2. Each of the division jig pieces is provided with an additional mounting portion positioned closer to the center of the temporary hoop reinforcement for mounting than the respective division jig piece. The pile head processing device for cast-in-place piles according to claim 1, wherein the bag-shaped object is also attached to this mounting portion by the mounting means.
3. The locking portion is formed in a roughly grid shape by four reinforcing bars extending in the in-plane direction of the temporary hoop reinforcement for attachment, such that both ends of the locking portion straddle the temporary hoop reinforcement for attachment, In the portion surrounded by each of the aforementioned reinforcing bars, an additional mounting section is provided, positioned closer to the center of the temporary hoop reinforcement for attachment than each of the aforementioned dividing jig pieces.
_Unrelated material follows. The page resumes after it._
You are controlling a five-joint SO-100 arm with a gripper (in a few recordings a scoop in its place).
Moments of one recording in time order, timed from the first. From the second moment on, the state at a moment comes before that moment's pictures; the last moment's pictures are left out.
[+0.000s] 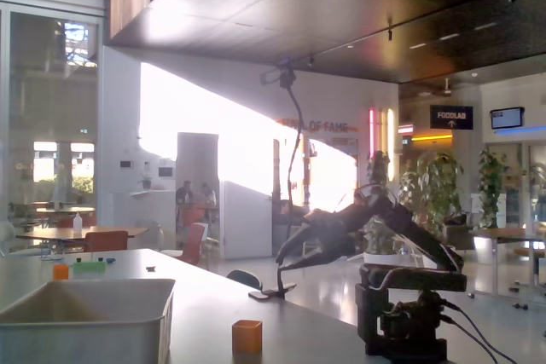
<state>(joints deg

The pile head processing device for cast-in-place piles according to claim 1, wherein the bag-shaped object is also attached to this mounting portion by the mounting means.
4. The pile head processing device for cast-in-place piles according to any one of claims 1 to 3, wherein the attachment means is a fastening device for attaching the bag-shaped object by binding.
5. The pile head processing device for cast-in-place piles according to claim 4, wherein the locking portion of each divided jig piece is provided with a wire that restrains the locking portion in a state of being locked to the temporary hoop reinforcement for mounting.
6. The pile head processing device for cast-in-place piles according to claim 5, wherein each of the divided jig pieces is locked at three or more points by the locking portion to the temporary hoop reinforcement for mounting so as to ensure equilibrium of each bag-shaped object with respect to the temporary hoop reinforcement for mounting, and is held in the in-plane direction of the temporary hoop reinforcement for mounting.
7. A pile head treatment method for cast-in-place piles, which involves driving concrete piles into pile holes through which a reinforcing cage assembled in a cylindrical shape by multiple main reinforcements and multiple hoop reinforcements is inserted, wherein the excess pile head portion of a cast-in-place pile is crushed and removed by the expansion action of a static crushing agent placed on a crushing plan line set at or directly above the design pile top height of the cast-in-place pile, The static crushing agent is individually contained in multiple permeable bag-like objects. A frame-shaped jig, which is positioned along the inner circumferential surface of the temporary hoop reinforcement for installation that is placed on the crushing plan line of the reinforcing cage corresponding to the crushing design line of the cast-in-place pile, is divided into multiple circumferential jig pieces, and each of the bag-shaped objects is attached to each of these divided jig pieces using the attachment means. A pile head treatment method for cast-in-place piles, characterized in that each of the divided jig pieces to which the bag-shaped objects are attached is locked to the temporary hoop reinforcement for attachment by a locking portion.